▸ Directions
The material below contains a line with "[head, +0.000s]" and a line with "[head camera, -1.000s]". Copy exactly those two lines and all lines between them.

[Entries supplied Boundary: Start]

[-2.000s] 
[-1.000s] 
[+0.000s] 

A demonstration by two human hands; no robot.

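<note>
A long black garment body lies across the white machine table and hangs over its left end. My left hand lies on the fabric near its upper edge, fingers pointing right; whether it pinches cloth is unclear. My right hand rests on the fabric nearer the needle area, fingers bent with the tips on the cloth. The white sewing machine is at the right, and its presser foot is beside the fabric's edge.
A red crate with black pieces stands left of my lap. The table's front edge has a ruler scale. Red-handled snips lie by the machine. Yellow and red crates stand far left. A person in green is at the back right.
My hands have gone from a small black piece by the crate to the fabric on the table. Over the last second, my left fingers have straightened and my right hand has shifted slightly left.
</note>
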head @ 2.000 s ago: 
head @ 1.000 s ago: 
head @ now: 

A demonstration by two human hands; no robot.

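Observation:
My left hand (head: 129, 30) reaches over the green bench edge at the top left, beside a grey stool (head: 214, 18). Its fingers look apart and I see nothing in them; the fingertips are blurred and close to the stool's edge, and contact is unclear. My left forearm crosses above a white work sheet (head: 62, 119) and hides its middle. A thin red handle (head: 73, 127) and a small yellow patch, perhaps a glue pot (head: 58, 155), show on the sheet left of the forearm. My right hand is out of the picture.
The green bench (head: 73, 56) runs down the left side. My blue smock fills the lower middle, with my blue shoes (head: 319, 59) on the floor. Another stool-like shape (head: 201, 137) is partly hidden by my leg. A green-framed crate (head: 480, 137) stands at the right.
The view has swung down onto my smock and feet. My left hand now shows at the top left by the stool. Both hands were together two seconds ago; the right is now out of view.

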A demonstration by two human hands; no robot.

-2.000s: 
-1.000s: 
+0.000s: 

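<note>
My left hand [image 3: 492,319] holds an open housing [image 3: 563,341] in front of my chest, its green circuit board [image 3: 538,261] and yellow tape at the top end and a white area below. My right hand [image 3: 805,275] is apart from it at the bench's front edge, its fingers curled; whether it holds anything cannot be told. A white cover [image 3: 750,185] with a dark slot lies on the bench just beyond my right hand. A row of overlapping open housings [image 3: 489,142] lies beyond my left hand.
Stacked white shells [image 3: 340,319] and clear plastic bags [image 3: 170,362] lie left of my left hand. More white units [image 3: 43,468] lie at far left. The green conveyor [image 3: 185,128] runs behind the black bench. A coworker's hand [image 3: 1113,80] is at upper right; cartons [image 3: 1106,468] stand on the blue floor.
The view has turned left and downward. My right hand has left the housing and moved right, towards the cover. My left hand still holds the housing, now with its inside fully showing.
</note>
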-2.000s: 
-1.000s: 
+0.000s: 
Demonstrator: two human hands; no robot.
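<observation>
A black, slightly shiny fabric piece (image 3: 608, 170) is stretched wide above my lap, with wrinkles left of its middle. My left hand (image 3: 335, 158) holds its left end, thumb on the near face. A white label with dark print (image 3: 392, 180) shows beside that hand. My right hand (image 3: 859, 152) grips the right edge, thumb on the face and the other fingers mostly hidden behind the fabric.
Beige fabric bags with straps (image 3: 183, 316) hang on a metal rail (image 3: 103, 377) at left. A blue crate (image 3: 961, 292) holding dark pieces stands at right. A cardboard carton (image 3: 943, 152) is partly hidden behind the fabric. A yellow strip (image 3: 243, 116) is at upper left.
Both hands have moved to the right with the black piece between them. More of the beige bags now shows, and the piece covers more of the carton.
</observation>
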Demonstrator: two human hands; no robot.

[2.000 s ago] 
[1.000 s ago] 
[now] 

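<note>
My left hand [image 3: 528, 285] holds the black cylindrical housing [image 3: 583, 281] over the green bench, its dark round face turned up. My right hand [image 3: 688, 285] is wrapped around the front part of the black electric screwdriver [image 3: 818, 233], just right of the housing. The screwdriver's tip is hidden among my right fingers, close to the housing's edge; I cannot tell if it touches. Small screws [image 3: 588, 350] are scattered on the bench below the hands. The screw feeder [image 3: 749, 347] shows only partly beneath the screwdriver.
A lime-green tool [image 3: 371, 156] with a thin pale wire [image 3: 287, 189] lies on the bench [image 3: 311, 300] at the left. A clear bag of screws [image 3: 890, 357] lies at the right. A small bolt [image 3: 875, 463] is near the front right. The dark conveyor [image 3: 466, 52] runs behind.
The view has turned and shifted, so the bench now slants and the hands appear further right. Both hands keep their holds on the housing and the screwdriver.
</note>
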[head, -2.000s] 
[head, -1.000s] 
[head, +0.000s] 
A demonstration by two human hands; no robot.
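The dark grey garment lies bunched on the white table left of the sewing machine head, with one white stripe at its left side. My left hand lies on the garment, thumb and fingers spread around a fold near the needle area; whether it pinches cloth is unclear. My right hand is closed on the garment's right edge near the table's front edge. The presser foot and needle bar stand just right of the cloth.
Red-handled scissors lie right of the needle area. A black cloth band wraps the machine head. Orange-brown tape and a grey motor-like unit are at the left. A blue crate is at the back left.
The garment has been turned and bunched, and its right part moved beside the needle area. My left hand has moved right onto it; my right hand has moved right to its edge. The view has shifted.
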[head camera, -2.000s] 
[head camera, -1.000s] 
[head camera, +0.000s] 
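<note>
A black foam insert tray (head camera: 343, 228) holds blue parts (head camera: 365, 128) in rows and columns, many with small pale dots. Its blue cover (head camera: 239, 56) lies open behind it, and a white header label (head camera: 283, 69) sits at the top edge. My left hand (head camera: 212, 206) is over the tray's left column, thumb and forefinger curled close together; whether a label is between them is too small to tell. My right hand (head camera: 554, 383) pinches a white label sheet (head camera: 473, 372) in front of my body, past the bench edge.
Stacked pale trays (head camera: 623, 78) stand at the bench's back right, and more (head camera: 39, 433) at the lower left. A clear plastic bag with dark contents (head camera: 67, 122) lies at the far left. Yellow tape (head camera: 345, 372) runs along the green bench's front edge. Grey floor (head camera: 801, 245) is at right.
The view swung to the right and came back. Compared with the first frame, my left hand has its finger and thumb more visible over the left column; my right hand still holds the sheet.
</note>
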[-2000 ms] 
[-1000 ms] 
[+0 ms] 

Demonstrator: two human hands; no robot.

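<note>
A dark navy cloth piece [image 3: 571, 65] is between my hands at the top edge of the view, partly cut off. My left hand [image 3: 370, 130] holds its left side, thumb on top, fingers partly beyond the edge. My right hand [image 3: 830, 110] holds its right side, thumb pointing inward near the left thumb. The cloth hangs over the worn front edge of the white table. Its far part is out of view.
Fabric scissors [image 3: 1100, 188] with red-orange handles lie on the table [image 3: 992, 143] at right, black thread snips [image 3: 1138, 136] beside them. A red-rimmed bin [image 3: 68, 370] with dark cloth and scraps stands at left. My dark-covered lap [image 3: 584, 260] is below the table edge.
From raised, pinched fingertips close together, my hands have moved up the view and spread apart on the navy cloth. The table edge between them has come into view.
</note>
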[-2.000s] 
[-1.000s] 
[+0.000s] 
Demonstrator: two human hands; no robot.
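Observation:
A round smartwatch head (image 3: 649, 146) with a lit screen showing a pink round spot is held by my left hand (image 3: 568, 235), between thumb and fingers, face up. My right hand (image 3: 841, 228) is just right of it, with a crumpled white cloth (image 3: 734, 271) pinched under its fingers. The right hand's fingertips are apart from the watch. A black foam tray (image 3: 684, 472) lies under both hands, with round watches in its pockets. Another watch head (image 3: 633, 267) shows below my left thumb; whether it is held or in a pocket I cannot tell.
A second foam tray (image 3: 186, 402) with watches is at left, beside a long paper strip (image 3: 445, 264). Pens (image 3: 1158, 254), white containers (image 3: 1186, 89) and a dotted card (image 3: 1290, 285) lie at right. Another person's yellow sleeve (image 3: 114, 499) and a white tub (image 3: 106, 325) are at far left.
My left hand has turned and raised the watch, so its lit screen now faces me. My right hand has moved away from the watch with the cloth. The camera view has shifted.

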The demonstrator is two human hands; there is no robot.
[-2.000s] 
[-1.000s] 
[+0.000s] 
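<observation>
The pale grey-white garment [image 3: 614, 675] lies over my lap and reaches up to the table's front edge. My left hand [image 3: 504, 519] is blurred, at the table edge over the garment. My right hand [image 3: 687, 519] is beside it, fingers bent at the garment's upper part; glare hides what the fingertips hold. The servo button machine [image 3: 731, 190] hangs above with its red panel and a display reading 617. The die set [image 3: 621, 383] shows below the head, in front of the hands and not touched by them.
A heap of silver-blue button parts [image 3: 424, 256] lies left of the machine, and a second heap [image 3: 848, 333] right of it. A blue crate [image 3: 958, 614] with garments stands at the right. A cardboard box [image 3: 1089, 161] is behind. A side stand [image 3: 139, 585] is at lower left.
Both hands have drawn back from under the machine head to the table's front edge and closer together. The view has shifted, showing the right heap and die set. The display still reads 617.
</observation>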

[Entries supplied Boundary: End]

▸ Solution to the problem
[head, +0.000s] 
A demonstration by two human hands; no robot.
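The dark grey garment lies bunched on the white table left of the sewing machine head, with one white stripe at its left side. My left hand lies on the garment, thumb and fingers spread around a fold near the needle area; whether it pinches cloth is unclear. My right hand is closed on the garment's right edge near the table's front edge. The presser foot and needle bar stand just right of the cloth.
Red-handled scissors lie right of the needle area. A black cloth band wraps the machine head. Orange-brown tape and a grey motor-like unit are at the left. A blue crate is at the back left.
The garment has been turned and bunched, and its right part moved beside the needle area. My left hand has moved right onto it; my right hand has moved right to its edge. The view has shifted.
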[head camera, -2.000s] 
[head camera, -1.000s] 

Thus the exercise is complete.